Utilized SSM for creating scripts and Cloudwatch for logging metrics in the fault injection simulation service to enhance monitoring capabilities.

The onboarding process for engineers was faster and fostered a sense of confidence and familiarity with cloud operations.

Identified gaps in run books and configuration automation, leading to plans for improvements and enhancements.

Improving Cloud Operations with Onboarding and Security Measures

Improving Resiliency and Readiness in the Face of Demanding Business

The company emphasizes the importance of testing resiliency and readiness in the face of a demanding business landscape, particularly in the Forex industry.

They have implemented a chaos testing approach to simulate network failures and ensure that IT teams are prepared to handle unexpected challenges.

By creating multi-AZ and active-active databases, the company aims to understand how applications respond to network failures and automate chaos events to further enhance their preparedness.

Through regular drills and exercises, the company has observed significant improvements in response times, such as backup restoration times decreasing from 2 hours to just 12 minutes.

These efforts have proven beneficial not only in response to recent attacks but also in high-traffic situations, organizational turnover, and knowledge transfer among team members.
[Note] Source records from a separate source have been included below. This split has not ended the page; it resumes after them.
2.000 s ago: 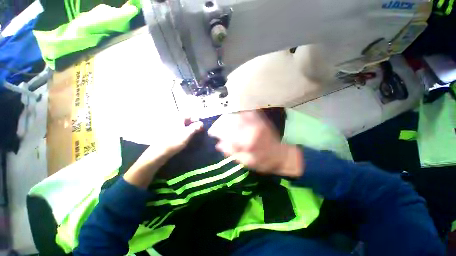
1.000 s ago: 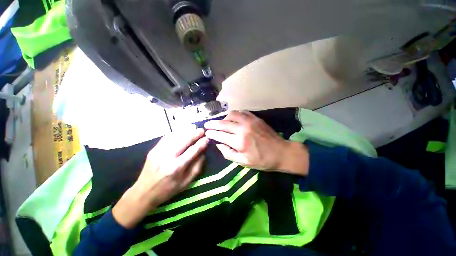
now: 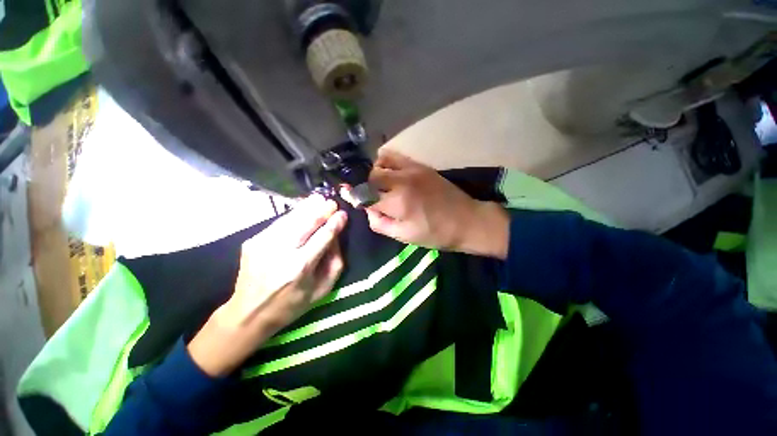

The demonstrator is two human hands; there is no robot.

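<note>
The black garment piece [image 3: 358,341] with neon-green stripes lies across the machine bed's front edge and down toward my lap. My left hand [image 3: 285,277] pinches its black edge just in front of the needle area. My right hand [image 3: 426,204] holds the same edge right beside the presser foot [image 3: 362,192], its fingertips partly hidden behind the machine parts. The sewing machine [image 3: 477,43] leans over both hands, with a ridged cream knob [image 3: 337,63] above the needle area. The needle itself cannot be made out.
The bright white bed [image 3: 153,187] is left of the needle, with a cardboard strip [image 3: 55,170] beyond it. Neon-green fabric [image 3: 43,68] is at top left. Black scissors [image 3: 714,140] lie under the arm at right. Pale green fabric [image 3: 81,349] hangs at left.
The view has moved closer to the machine head. Both hands, apart from each other earlier, have come together at the needle with the black edge, and the right fingertips now reach beside the presser foot.
</note>
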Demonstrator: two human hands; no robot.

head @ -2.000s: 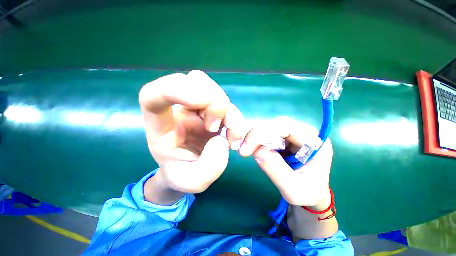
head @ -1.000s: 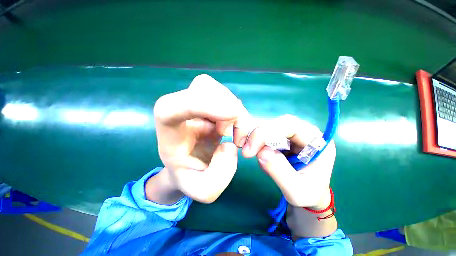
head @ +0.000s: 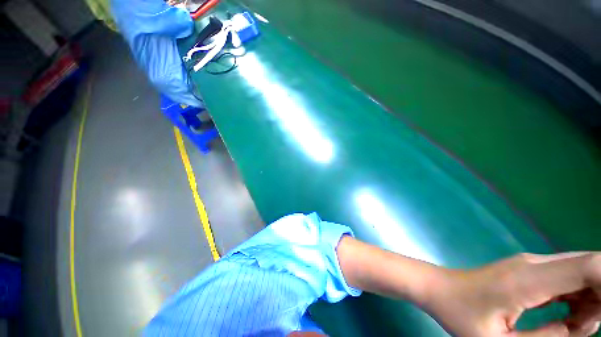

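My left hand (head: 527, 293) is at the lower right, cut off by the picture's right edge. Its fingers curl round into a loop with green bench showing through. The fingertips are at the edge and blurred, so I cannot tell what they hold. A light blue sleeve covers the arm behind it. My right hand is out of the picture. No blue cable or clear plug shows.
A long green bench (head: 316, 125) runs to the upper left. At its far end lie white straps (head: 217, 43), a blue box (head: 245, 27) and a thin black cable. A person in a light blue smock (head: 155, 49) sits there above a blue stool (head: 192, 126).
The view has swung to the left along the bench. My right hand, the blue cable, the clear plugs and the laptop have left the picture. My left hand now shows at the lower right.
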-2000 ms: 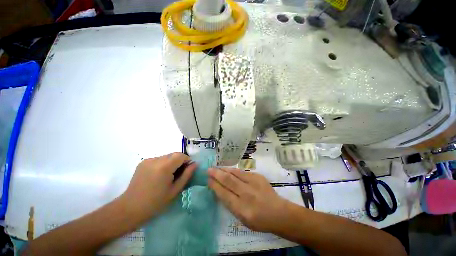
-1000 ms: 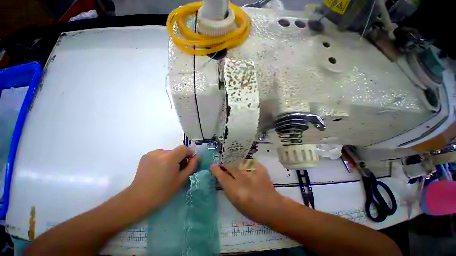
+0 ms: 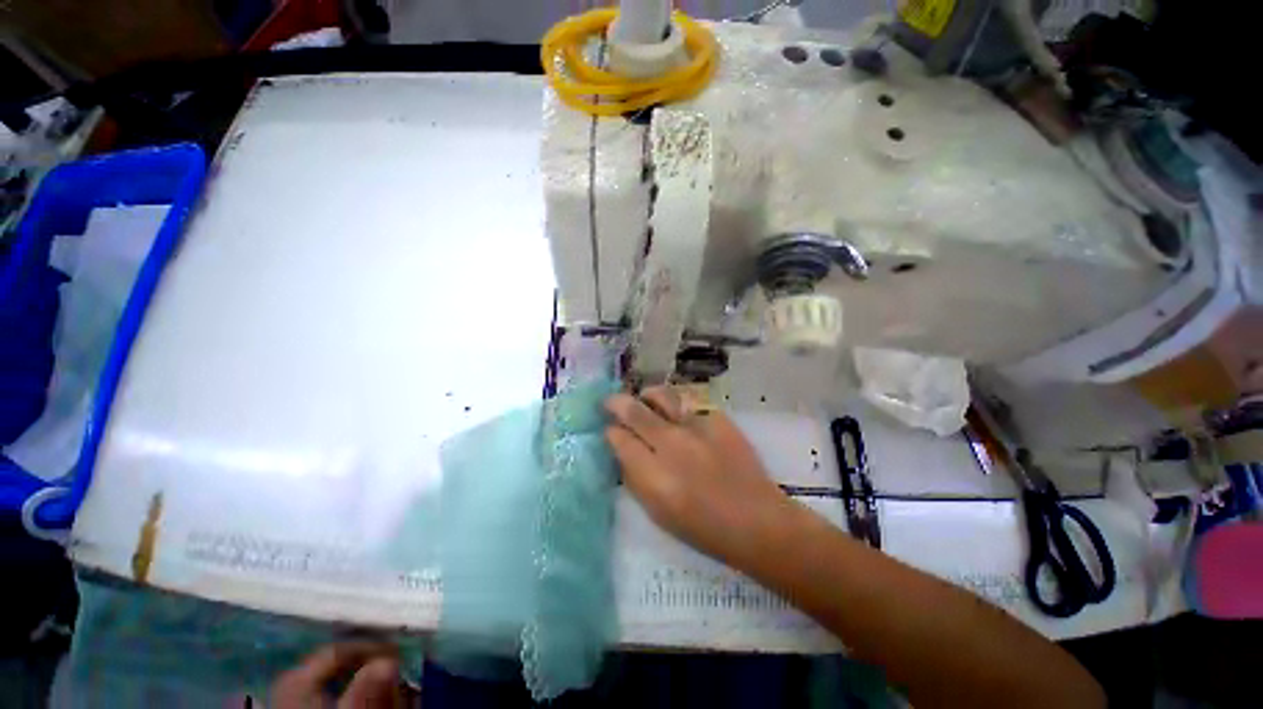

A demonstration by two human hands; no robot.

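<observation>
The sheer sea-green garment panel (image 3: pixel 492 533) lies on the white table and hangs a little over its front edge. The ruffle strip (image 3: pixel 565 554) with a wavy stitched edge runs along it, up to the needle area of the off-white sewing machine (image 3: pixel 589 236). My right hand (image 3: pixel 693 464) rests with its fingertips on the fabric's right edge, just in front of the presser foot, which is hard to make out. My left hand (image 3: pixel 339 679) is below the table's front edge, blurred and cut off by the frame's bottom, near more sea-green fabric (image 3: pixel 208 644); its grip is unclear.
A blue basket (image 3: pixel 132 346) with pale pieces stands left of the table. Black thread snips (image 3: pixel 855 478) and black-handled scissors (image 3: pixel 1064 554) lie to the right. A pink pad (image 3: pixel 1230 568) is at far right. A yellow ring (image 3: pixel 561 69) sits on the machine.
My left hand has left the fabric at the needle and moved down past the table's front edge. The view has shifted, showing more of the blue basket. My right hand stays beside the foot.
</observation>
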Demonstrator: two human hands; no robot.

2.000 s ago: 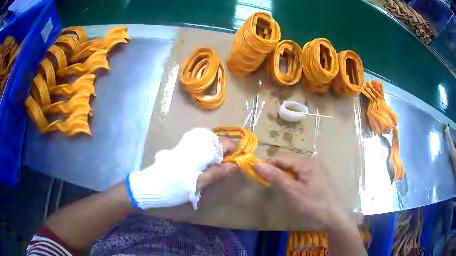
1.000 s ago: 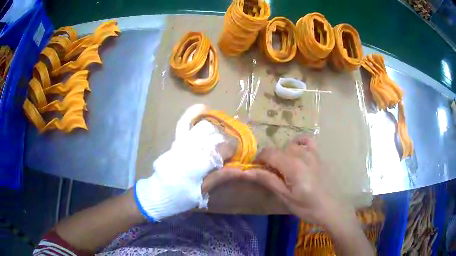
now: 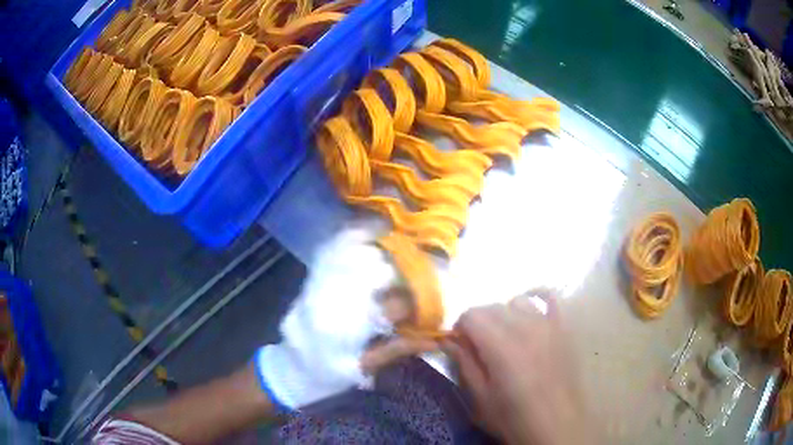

Additionally, the company plans to showcase their innovative solutions and job opportunities at an upcoming event, enticing potential candidates with exciting prizes like a PlayStation 5, Oculus VR, and a roborock automated vacuum.

Improving Resiliency and Readiness in the Face of Demanding Business

Conclusion:

Incorporating chaos engineering into your organizational processes can significantly improve resilience and preparedness. By simulating unexpected events and failures, you can enhance operational outcomes and reduce risks, ultimately leading to a more agile and efficient organization.